Love the hypnotic effect of this hexagon medallion quilt, c. 1870 from the Starley Antique Collection.

Closer look at the Madder Brown fabrics alternating with shirting fabrics. *Remember to click on photos to enlarge and see more details.

One of my favorite things about this quilting is the simple and yet creative hand quilting pattern. The maker used a simple overall grid pattern. A much easier pattern than quilting around each hexagon by hand and it would be a super way to quickly machine quilt a hexagon design.

The full quilt - so striking and graphic!

Wednesday, December 28, 2016

Crazy Days, Crazy Quilt Day 28

Charming cotton Crazy Quilt c. 1890 but quite different from the fancy silk and velvet Crazy Quilts that were more commonly made in the late 1800s or the plainer wool crazies made into the 1900s.

Got to love the cat and the mitten and wonderful cheater hexagon fabric and the galloping horses and that is just one block!

And then there is the wonderful cheddar yellow/orange fabric. This block has a great bird print and another faux patchwork or cheater print from Gilbert and Sullivan's Mikado.

This block has a conversation print, steel engraving with equestrian motifs (jockey cap and horseshoes) and other nice prints. 

And the full quilt top. By the way, the block pattern is called crazy quilt. Starley antique quilt collection.

Tuesday, December 27, 2016

Quaker Stars Day 27

One of many signature/name blocks in my dated 1843-44 Ohio Star quilt from Philadelphia and surrounding towns.  This block for Henry Jones was stamped with a signature stamp with 2 charming cherubs (angels) on top and anchors and maybe a lyre on bottom. Mr. Jones was a Quaker from Gwynedd, Pennsylvania. A Welsh Quaker living in a Welsh town with a lot of other Joneses. 



And here's the block for CE Green:  a grape vine branch.  A number of blocks also have Green surnames. From Gwynedd, PA

Love this wonderful little bird carrying a ribbon for RL Simmers.  Several blocks have the Simmers name. This one belongs to a teenage girl from Gwynedd PA.


Here is the full quilt, very large 104" x 108" with a variety of signatures/names from Philadelphia, PA and the Welsh Quaker town of Gwynedd, also Bristol, Bucks Co, Montgomery etc.   Some of the surnames are Green, Simmers, Foulke, Lukens, Jones, Downing, Huffnagle.  Based on Quaker meeting records, I have confirmed that this is a Quaker quilt.  And the surnames and Quaker style dating method on blocks, also support this conclusion.

Monday, December 26, 2016

1858 Quilt from New York Day 26

An amazing quilt full of LOVE! Made in 1858 for Sister Esther McAllister, a Sunday School teacher in New York City. She was one of the founders of the Methodist Episcopal Sunday School program and her husband was the Reverend at the time of the Willet Street ME Church.

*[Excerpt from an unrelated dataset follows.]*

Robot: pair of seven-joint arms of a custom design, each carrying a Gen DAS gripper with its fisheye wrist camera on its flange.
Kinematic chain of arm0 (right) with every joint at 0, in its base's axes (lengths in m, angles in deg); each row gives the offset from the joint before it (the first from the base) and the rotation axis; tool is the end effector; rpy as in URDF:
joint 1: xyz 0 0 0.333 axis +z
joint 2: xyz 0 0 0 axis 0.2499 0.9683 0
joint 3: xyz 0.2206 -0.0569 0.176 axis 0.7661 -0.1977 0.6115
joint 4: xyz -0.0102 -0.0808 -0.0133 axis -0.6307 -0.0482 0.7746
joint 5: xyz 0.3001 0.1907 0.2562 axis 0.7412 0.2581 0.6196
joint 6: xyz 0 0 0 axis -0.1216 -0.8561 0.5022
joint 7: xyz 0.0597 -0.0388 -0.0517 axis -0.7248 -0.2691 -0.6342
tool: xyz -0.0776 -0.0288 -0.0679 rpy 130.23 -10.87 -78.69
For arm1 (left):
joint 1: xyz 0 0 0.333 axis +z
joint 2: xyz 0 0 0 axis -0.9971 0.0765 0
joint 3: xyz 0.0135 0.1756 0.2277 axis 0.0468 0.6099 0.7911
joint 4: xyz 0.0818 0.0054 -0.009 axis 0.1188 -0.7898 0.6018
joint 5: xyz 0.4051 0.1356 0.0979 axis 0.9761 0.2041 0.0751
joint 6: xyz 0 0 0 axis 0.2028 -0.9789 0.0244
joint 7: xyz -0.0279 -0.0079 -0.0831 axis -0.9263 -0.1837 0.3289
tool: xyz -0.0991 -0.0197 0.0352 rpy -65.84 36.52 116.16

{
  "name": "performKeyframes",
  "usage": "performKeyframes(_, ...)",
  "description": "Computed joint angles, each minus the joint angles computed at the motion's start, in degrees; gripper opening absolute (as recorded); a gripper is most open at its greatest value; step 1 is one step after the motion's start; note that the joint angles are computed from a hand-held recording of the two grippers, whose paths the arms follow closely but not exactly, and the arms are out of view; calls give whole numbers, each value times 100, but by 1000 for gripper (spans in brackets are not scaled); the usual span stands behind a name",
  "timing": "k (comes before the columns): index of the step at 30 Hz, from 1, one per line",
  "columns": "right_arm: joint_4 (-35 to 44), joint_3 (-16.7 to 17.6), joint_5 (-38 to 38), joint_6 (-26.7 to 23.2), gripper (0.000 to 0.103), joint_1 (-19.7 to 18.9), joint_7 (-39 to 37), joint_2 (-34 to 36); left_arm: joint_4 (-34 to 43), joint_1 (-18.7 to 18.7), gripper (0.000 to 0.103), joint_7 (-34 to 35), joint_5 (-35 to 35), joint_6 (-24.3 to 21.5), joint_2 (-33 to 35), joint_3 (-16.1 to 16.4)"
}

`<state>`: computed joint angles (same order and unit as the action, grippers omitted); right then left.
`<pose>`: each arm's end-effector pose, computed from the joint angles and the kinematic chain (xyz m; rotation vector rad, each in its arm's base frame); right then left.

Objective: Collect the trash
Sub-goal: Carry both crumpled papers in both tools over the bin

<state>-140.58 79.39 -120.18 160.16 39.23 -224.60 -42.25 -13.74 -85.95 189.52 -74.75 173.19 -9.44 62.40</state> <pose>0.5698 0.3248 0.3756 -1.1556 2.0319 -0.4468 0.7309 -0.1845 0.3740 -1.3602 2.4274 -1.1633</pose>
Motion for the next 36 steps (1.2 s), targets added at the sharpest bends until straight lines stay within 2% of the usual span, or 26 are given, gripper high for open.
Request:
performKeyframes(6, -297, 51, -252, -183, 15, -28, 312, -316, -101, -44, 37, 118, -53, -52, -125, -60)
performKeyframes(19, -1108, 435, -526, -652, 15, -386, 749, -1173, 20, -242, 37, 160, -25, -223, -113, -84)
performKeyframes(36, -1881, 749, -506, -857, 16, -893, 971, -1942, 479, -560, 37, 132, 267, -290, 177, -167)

The quilt is full of love as shown by the heart motifs (both visible and hidden) and the loving sentiments written in the quilt blocks.



Sunday, December 25, 2016

Christmas Rose, Day 25

A charming Rose of Sharon/Whig's Defeat c. 1850 with wonderful triple rod quilting. Adore the border baskets. Starley Antique Quilt Collection

 Detail with the triple rod (three line) quilting and charming cheddar and red flower.

Look closely and the very busy design will reveal itself as a 9 block Whig's Defeat set together with very little breathing room or negative space.


Saturday, December 24, 2016

Star of Bethlehem Day 24

'O Holy Night, the stars are brightly shining.


Bethlehem Star, circa 1850 from Pennsylvania.  One can't help but smile when looking at this quilt!  Part of my antique quilt trunk show, Quilt Masterpieces.
From the eBay listing: "An amazing rising sun quilt with satellite stars and deep blue print background. I love the way this quilt was designed with the blue background. The center star floats against a blue background sky."

Note:  the quilt top is from around 1850 BUT it was finished much more recently probably in the 1940's or 50's.  That is when it acquired that wild yellow backing.